As part of a multiyear effort to get Spokane parks and parkways placed on historic registers, Manito Park and Boulevard have been listed on the National Register of Historic Places.
The park and boulevard were previously approved for listing on the Washington Heritage Register last fall.
“It is quite prestigious to be on the national register,” said Lynn Mandyke, chair of the Spokane Historic Landmarks Commission.
Mandyke said the listing shows the park and boulevard are significant features of America’s cultural heritage.
The listing was made possible through a Multiple Property Documentation for Spokane that sets the stage for other city park properties to be nominated to historic registers.
Manito Park and Boulevard are the first park properties in the state to be listed through the multiple property method.
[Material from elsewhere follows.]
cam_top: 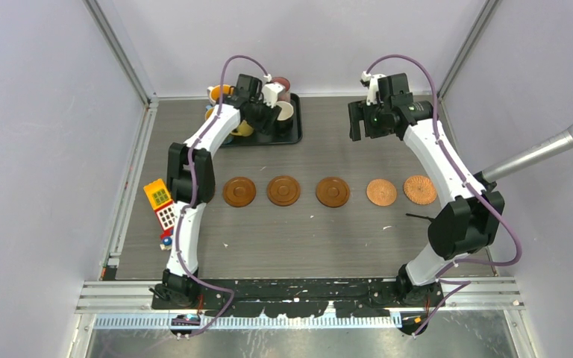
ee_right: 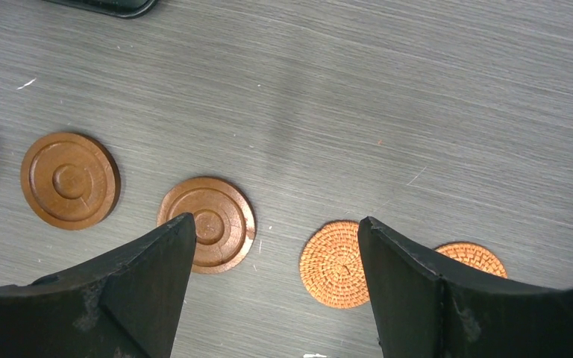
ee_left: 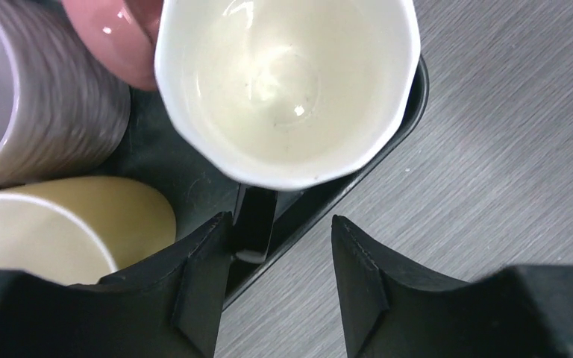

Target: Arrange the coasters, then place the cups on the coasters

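Note:
Several coasters lie in a row across the table: three brown wooden discs [cam_top: 239, 192] [cam_top: 283, 191] [cam_top: 333, 192] and two woven orange ones [cam_top: 381, 192] [cam_top: 420, 189]. The cups stand crowded in a black tray [cam_top: 292, 138] at the back left. My left gripper [ee_left: 280, 220] hangs over the tray, its jaws apart around the black handle [ee_left: 255, 224] of a black mug with a white inside [ee_left: 287, 82]. The handle lies against the left finger; the right finger stands clear of it. My right gripper [ee_right: 276, 220] is open and holds nothing, high above the woven coaster [ee_right: 333, 262].
Beside the white-inside mug are a cream-yellow mug [ee_left: 67, 224], a lilac mug [ee_left: 45, 97] and a pink mug [ee_left: 119, 37]. A coloured toy block house [cam_top: 160, 205] lies at the left edge of the table. A microphone [cam_top: 552, 149] juts in from the right.

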Controlling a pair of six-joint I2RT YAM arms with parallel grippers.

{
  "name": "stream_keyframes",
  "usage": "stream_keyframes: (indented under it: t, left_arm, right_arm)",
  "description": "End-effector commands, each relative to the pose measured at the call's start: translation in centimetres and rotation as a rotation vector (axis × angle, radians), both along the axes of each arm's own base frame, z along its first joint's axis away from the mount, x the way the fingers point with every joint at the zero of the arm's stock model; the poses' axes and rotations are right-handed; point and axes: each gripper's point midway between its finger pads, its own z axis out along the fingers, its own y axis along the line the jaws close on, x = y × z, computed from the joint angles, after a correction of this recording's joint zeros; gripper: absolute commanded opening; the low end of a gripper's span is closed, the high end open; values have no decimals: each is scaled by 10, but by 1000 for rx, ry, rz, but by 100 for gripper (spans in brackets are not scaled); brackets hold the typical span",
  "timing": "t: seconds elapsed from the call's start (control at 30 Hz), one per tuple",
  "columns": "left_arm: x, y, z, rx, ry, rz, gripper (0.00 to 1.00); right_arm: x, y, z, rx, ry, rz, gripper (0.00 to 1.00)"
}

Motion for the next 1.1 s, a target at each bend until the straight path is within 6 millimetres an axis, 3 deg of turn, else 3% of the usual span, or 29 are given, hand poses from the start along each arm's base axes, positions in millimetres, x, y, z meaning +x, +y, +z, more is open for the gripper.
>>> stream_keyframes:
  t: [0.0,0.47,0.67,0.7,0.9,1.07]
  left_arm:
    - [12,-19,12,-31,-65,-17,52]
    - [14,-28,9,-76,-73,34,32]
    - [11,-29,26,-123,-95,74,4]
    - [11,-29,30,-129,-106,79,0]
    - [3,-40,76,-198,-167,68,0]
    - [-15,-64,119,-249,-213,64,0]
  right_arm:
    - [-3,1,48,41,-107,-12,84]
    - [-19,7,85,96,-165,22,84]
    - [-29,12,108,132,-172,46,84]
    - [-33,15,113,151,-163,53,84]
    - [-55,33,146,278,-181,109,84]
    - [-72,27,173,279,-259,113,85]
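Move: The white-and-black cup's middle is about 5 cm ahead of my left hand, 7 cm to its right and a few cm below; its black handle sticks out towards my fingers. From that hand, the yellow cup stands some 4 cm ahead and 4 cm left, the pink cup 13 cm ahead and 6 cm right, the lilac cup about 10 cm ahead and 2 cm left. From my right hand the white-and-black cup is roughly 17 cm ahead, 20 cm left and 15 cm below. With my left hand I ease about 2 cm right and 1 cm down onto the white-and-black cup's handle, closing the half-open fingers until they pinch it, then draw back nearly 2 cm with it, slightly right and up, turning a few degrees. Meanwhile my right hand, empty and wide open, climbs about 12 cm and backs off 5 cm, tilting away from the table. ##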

Mandyke is scheduled to appear before the Spokane Park Board on Thursday during its regular monthly meeting at 1:30 p.m. in Council Chambers at City Hall to give the board an update.
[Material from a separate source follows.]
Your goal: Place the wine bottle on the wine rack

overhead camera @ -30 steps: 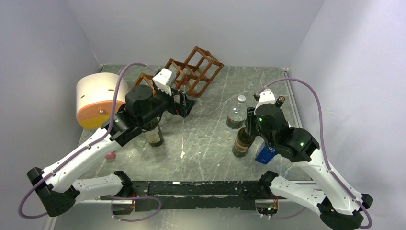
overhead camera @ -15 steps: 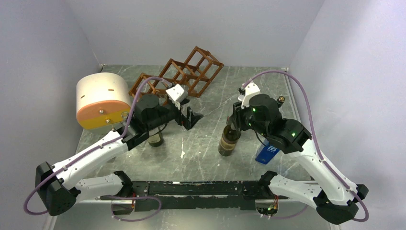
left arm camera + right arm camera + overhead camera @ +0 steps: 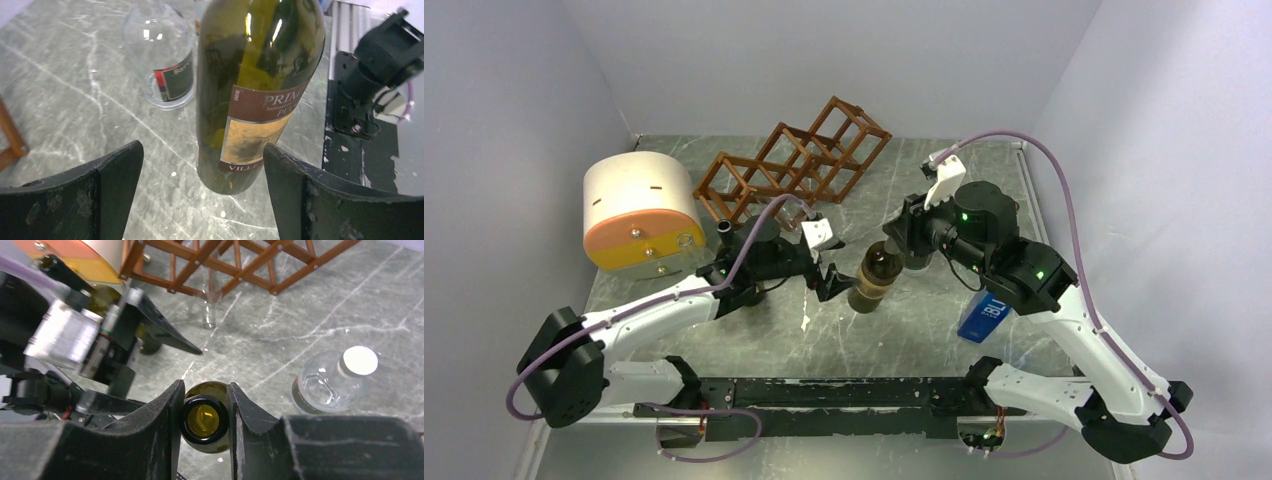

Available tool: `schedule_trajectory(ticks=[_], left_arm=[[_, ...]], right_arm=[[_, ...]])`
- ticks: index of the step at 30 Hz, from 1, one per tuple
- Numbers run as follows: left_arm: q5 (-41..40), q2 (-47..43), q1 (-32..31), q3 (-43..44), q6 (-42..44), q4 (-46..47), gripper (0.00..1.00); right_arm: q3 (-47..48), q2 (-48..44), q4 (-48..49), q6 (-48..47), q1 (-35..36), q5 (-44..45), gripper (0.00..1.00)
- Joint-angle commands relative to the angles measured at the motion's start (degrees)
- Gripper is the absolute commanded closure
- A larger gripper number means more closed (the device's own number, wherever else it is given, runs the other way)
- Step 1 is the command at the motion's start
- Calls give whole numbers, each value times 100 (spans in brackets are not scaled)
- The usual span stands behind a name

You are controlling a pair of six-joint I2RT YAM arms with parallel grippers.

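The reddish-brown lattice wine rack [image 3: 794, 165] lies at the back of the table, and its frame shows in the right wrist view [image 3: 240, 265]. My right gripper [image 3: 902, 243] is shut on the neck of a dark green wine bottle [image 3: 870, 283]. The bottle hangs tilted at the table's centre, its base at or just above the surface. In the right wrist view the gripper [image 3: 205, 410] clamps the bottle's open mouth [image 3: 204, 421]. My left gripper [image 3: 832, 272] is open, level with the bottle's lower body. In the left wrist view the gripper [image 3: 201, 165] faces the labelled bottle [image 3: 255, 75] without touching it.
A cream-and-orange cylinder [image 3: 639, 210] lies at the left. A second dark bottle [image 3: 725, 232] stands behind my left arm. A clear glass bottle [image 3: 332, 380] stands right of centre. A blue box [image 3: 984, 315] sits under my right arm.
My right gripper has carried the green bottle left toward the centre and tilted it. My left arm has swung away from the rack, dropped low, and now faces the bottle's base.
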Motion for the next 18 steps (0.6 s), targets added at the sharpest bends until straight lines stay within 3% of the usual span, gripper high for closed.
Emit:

She said she wants the Park Board to appreciate the significance of the historic integrity of the Manito landscape and structures.
However, the listing does not place restrictions on future uses of the property, she said.
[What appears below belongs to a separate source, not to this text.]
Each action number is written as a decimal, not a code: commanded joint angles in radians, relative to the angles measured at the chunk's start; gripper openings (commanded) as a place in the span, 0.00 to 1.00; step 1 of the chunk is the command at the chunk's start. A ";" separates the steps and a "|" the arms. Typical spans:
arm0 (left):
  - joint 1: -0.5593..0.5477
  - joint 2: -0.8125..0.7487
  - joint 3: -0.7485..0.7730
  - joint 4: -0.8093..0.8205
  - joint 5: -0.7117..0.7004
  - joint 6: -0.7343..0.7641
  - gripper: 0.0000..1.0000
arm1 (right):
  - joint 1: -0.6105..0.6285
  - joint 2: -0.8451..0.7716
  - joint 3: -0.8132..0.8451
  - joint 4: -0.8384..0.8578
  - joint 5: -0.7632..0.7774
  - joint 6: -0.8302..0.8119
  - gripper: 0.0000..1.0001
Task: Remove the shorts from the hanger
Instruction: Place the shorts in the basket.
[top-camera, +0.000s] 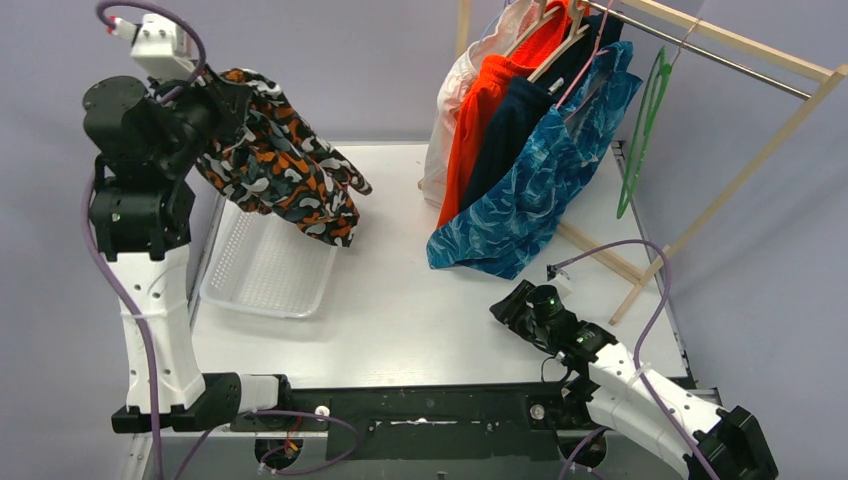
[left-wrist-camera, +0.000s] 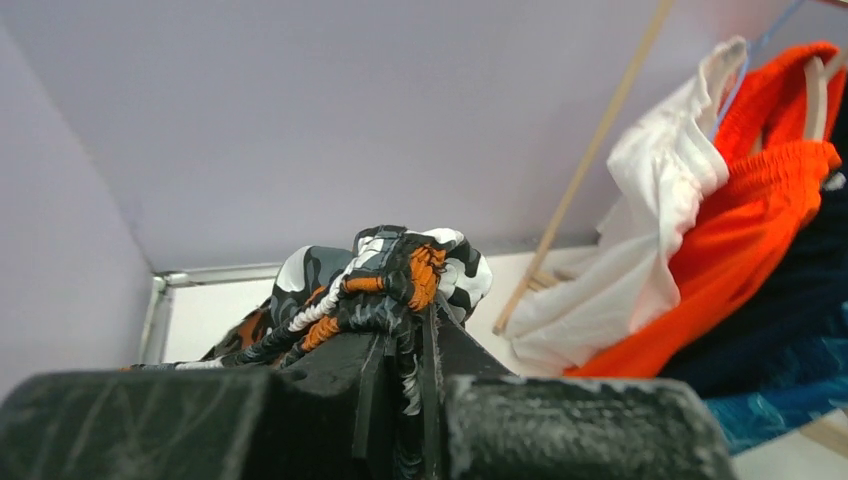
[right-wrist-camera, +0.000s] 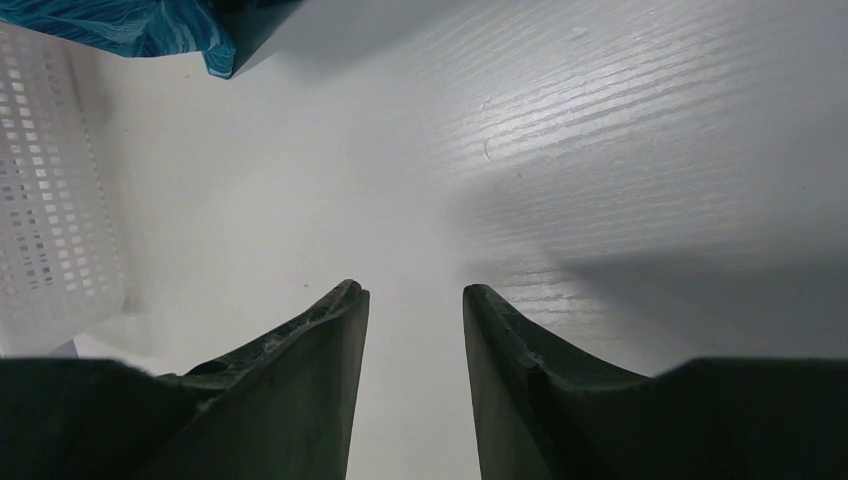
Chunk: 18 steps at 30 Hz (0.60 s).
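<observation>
My left gripper (top-camera: 215, 100) is raised high at the left, shut on the waistband of the orange-black-grey camouflage shorts (top-camera: 280, 165). They hang free of any hanger, above the basket. In the left wrist view the bunched waistband (left-wrist-camera: 400, 270) is pinched in my left gripper (left-wrist-camera: 425, 320). White (top-camera: 445, 130), orange (top-camera: 480, 110), navy (top-camera: 510, 120) and teal-blue patterned shorts (top-camera: 540, 190) hang from wooden hangers (top-camera: 560, 40) on the rail. A green hanger (top-camera: 640, 130) hangs bare. My right gripper (top-camera: 510, 300) rests low over the table, open and holding nothing (right-wrist-camera: 412, 292).
A white perforated basket (top-camera: 265, 270) sits on the table under the camouflage shorts, and its wall (right-wrist-camera: 50, 200) shows in the right wrist view. The wooden rack (top-camera: 740, 60) stands at the back right, with its foot bar (top-camera: 600, 255) on the table near my right gripper.
</observation>
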 joint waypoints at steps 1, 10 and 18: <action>0.004 -0.054 0.059 0.051 -0.193 0.037 0.00 | 0.007 0.011 0.013 0.049 0.002 -0.011 0.41; 0.004 -0.059 -0.051 0.044 -0.319 0.071 0.00 | 0.006 0.018 0.013 0.055 -0.004 -0.013 0.41; 0.059 0.027 -0.294 0.119 -0.349 0.070 0.00 | 0.009 0.016 0.013 0.049 -0.011 -0.009 0.41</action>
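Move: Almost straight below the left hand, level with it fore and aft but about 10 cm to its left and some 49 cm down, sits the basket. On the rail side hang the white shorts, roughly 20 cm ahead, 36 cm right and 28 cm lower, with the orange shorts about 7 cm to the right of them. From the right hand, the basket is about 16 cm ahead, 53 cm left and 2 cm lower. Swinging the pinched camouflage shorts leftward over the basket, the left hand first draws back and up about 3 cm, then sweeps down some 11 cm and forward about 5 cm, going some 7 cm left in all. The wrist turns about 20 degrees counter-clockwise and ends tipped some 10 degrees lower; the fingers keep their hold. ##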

Mandyke said she hopes the Park Board will support additional park listings in coming years. Numerous parks and parkways within the city have strong historical ties that deserve consideration for listings, she said.
They include Coeur d’Alene Park, which is Spokane’s first city-owned park in 1891, and others.
Manito Park, which was previously owned by land developers and known as Montrose Park, was dedicated to the city in 1904.
At least 36 elements within the 90-acre park and boulevard were identified as contributing to the history.
They include basalt buildings, pond, trolley lines in the street, a watering trough, basalt rock walls, remnants of a zoo, gardens, monuments, the loop road and classic archway.
Mandyke said that the listing was a cooperative effort of the landmarks commission and city parks department with the landmarks commission leading the research work over more than two years. Mandyke said she personally spent hours researching archives.
A consultant, Historical Research Associates Inc., of Portland, was hired to complete the nomination form.
Funding for the effort came through the state’s Department of Archaeology and Historic Preservation, Spokane Preservation Advocates, the city’s Historic Preservation Office and city parks.